**PROBLEM TO WORK ON:**
Go over each line of the entries below, count those with "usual", and give only the count.

**Records from a dataset:**
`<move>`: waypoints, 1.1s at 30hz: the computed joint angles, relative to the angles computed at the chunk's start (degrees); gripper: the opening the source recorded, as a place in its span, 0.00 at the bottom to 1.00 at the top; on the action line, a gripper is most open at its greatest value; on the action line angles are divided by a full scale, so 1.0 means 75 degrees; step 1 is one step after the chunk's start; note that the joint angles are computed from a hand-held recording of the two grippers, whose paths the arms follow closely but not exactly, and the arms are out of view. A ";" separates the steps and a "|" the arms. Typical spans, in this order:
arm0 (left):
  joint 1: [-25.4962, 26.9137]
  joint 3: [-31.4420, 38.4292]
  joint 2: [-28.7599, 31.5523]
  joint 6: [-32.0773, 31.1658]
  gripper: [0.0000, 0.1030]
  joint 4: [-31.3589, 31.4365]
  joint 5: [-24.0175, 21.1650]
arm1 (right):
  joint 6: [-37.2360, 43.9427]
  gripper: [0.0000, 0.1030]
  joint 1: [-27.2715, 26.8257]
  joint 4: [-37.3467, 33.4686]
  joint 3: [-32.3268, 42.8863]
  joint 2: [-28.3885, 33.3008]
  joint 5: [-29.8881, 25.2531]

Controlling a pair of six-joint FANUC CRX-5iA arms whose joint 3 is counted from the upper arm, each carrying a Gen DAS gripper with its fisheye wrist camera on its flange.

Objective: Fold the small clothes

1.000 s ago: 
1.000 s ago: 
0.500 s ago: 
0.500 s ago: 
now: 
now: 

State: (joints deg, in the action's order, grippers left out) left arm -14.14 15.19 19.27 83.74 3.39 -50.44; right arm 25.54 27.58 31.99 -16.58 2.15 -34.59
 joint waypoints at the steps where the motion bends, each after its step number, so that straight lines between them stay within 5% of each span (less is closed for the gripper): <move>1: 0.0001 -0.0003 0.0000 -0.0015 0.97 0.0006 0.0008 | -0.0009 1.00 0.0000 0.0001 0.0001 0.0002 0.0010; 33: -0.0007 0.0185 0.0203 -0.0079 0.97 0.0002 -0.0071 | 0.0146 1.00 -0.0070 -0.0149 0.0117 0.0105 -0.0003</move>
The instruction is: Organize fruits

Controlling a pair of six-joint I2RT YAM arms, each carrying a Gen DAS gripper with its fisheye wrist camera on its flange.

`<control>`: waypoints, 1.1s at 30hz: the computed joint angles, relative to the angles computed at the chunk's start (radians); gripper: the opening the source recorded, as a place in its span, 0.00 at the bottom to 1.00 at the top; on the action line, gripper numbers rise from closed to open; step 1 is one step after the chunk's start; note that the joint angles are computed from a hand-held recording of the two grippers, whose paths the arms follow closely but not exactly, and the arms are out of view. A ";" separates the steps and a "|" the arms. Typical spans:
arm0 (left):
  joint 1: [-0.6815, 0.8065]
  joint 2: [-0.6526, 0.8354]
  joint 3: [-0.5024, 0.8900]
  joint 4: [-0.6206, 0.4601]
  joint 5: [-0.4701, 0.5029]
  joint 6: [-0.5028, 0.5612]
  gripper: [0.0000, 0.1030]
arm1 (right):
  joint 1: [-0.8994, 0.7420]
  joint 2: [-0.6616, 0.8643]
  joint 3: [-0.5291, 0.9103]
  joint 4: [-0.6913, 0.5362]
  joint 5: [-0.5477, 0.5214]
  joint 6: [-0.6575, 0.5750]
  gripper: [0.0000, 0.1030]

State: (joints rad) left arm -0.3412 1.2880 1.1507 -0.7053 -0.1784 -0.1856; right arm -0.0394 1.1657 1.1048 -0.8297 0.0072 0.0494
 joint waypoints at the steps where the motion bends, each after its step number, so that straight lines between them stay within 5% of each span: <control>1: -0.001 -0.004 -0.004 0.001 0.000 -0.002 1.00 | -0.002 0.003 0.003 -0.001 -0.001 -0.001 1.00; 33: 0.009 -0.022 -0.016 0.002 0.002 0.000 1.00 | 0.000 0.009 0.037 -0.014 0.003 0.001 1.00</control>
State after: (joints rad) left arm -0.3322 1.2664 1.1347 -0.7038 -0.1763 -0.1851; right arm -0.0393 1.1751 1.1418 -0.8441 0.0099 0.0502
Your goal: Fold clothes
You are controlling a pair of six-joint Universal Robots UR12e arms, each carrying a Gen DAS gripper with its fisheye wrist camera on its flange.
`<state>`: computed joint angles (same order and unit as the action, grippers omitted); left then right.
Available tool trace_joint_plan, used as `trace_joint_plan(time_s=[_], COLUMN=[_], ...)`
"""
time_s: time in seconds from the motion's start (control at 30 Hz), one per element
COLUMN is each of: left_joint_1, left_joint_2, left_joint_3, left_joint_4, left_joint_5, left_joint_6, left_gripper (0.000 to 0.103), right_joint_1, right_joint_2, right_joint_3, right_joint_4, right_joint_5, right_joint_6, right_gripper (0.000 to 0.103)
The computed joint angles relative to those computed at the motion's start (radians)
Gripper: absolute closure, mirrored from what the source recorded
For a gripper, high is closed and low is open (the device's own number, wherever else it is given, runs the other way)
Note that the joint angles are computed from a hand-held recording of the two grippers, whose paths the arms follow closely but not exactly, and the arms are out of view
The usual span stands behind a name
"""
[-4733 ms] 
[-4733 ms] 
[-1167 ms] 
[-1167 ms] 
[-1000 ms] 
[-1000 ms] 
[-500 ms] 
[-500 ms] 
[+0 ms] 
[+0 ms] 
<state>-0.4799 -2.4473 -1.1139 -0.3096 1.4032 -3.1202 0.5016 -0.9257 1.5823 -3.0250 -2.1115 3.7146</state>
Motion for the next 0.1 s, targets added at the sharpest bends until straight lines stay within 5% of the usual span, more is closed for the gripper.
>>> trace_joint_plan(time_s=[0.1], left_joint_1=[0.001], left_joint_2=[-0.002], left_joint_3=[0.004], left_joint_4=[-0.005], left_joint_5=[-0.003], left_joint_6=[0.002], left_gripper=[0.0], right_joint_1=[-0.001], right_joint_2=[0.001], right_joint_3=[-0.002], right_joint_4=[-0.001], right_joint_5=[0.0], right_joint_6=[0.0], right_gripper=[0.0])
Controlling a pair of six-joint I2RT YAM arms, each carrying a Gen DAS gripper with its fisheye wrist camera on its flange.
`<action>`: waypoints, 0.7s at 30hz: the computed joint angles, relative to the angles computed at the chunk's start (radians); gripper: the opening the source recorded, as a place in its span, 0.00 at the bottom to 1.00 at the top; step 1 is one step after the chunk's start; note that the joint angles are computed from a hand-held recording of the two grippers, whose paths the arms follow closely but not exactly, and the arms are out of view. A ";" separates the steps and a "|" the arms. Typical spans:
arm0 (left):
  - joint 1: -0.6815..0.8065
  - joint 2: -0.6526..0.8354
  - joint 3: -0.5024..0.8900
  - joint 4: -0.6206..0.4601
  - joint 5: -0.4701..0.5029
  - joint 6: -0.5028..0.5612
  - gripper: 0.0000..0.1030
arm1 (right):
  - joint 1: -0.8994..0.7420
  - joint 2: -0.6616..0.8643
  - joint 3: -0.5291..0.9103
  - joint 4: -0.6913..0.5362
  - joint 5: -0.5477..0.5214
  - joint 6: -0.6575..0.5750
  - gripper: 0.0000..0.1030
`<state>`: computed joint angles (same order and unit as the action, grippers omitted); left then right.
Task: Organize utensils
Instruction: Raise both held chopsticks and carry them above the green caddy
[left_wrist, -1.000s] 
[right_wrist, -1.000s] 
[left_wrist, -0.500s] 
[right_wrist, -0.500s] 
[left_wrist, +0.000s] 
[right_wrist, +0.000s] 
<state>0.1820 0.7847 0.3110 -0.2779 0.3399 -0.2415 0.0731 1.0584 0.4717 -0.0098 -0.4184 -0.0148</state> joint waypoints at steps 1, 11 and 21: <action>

**COMPLETED TASK:**
2